Transcribe the data in full; each line must match exactly.

**Material to process**
-=-=-=-=-
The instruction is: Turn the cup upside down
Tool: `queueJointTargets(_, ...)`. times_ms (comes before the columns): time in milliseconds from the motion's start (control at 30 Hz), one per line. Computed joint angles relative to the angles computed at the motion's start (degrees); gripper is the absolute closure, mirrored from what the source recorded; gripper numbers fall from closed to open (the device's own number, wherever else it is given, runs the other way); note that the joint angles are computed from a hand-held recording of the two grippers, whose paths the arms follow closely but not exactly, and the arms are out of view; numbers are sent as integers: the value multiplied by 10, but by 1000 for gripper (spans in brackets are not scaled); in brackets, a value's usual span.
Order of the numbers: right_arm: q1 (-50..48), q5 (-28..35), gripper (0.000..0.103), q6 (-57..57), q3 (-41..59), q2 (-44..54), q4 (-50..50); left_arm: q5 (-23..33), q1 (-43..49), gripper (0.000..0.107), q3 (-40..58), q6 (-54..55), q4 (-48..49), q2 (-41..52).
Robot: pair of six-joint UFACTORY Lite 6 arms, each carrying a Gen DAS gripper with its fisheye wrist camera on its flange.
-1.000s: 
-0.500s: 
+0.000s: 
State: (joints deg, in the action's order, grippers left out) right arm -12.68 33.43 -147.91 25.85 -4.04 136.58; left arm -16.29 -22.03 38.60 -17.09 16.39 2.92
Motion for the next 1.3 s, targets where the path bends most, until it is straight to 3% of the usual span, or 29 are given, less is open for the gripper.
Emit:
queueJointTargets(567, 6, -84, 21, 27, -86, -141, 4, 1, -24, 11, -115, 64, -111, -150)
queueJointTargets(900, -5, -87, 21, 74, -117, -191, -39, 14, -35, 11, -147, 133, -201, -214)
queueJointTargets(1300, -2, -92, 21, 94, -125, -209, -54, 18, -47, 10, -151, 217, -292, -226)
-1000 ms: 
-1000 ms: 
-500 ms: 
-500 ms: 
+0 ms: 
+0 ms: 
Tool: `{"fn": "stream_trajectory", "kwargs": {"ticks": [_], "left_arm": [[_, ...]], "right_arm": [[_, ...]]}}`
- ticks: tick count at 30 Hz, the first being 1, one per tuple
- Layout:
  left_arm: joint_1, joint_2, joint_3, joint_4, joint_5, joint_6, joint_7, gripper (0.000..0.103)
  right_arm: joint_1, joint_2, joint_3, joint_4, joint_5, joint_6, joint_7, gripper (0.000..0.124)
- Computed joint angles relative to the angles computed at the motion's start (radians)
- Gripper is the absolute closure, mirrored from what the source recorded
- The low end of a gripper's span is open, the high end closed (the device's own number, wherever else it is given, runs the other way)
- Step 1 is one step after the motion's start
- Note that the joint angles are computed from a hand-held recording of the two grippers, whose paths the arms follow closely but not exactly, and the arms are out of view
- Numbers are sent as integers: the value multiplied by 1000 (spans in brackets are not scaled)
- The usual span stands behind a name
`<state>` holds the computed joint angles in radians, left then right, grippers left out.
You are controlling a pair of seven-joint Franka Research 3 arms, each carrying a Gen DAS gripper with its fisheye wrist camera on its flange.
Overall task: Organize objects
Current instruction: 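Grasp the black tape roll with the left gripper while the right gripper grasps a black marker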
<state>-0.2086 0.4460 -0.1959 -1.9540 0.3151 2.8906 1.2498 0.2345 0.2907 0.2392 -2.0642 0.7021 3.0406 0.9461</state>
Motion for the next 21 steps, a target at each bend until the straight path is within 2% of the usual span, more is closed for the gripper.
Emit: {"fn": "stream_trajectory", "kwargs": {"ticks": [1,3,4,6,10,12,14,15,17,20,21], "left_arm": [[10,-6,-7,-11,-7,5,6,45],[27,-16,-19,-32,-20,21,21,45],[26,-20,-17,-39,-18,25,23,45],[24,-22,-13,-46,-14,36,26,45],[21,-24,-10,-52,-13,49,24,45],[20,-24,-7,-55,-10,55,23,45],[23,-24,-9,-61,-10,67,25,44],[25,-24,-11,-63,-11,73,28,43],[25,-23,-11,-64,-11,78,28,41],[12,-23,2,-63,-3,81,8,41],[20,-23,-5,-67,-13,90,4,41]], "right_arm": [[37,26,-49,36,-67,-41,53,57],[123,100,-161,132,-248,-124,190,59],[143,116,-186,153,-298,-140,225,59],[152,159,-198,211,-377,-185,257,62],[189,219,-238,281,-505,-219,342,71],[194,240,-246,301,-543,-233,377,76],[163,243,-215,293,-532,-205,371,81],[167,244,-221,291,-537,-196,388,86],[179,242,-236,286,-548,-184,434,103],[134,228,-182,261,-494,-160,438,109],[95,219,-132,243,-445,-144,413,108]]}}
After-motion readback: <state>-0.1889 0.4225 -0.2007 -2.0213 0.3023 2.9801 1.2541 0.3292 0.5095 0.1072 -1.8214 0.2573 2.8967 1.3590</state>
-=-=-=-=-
**Answer area**
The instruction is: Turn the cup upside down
Tool: `queueJointTargets(_, ...)`. times_ms (comes before the columns): time in milliseconds from the motion's start (control at 30 Hz), one per line. Computed joint angles relative to the angles computed at the motion's start (degrees); gripper is the absolute closure, mirrored from what the source recorded; gripper numbers fall from closed to open (the device's own number, wherever else it is given, runs the other way); note that the joint angles are computed from a hand-held recording of the two grippers, whose paths the arms follow closely but not exactly, and the arms are out of view; numbers are sent as integers: the value multiplied by 10, but by 1000 for gripper (spans in brackets are not scaled); in brackets, a value's usual span.
Order of the numbers: right_arm: q1 (-50..48), q5 (-28..35), gripper (0.000..0.103), q6 (-57..57), q3 (-41..59), q2 (-44..54), q4 (-50..50); left_arm: q5 (-23..33), q1 (-43..49), gripper (0.000..0.107), q3 (-40..58), q6 (-54..55), q4 (-48..49), q2 (-41..52).
Robot: pair of six-joint UFACTORY Lite 6 arms, each carrying a Gen DAS gripper with its fisheye wrist camera on its flange.
-1.000s: 
-0.500s: 
+0.000s: 
State: (joints deg, in the action's order, grippers left out) right arm -12.68 33.43 -147.91 25.85 -4.04 136.58; left arm -16.29 -22.03 38.60 -17.09 16.39 2.92
Motion for the next 1.3 s, targets where the path bends most, until it is straight to 3% of the usual span, or 29 are given, less is open for the gripper.
Emit:
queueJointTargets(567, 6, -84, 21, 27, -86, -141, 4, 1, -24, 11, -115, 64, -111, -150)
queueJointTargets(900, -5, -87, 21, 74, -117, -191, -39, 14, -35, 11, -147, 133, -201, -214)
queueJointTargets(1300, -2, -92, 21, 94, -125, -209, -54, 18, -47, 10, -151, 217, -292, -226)
-1000 ms: 
-1000 ms: 
-500 ms: 
-500 ms: 
+0 ms: 
+0 ms: 
Tool: `{"fn": "stream_trajectory", "kwargs": {"ticks": [_], "left_arm": [[_, ...]], "right_arm": [[_, ...]]}}`
- ticks: tick count at 30 Hz, the first being 1, one per tuple
- Layout:
  left_arm: joint_1, joint_2, joint_3, joint_4, joint_5, joint_6, joint_7, gripper (0.000..0.103)
  right_arm: joint_1, joint_2, joint_3, joint_4, joint_5, joint_6, joint_7, gripper (0.000..0.124)
- Computed joint angles relative to the angles computed at the motion's start (radians)
- Gripper is the absolute closure, mirrored from what the source recorded
- The low end of a gripper's span is open, the high end closed (the device's own number, wherever else it is given, runs the other way)
- Step 1 is one step after the motion's start
- Note that the joint angles are computed from a hand-held recording of the two grippers, whose paths the arms follow closely but not exactly, and the arms are out of view
- Numbers are sent as integers: the value multiplied by 1000 (spans in brackets are not scaled)
- The usual span stands behind a name
`<state>` holds the computed joint angles in radians, left then right, grippers left out.
You are controlling a pair of seven-joint Franka Research 3 arms, each carrying a Gen DAS gripper with its fisheye wrist camera on its flange.
Overall task: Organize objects
Current instruction: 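Grasp the black tape roll with the left gripper while the right gripper grasps a black marker
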<state>-0.2086 0.4460 -0.1959 -1.9540 0.3151 2.8906 1.2498 0.2345 0.2907 0.2392 -2.0642 0.7021 3.0406 0.9461</state>
Motion for the next 21 steps, a target at each bend until the straight path is within 2% of the usual span, more is closed for the gripper.
Emit: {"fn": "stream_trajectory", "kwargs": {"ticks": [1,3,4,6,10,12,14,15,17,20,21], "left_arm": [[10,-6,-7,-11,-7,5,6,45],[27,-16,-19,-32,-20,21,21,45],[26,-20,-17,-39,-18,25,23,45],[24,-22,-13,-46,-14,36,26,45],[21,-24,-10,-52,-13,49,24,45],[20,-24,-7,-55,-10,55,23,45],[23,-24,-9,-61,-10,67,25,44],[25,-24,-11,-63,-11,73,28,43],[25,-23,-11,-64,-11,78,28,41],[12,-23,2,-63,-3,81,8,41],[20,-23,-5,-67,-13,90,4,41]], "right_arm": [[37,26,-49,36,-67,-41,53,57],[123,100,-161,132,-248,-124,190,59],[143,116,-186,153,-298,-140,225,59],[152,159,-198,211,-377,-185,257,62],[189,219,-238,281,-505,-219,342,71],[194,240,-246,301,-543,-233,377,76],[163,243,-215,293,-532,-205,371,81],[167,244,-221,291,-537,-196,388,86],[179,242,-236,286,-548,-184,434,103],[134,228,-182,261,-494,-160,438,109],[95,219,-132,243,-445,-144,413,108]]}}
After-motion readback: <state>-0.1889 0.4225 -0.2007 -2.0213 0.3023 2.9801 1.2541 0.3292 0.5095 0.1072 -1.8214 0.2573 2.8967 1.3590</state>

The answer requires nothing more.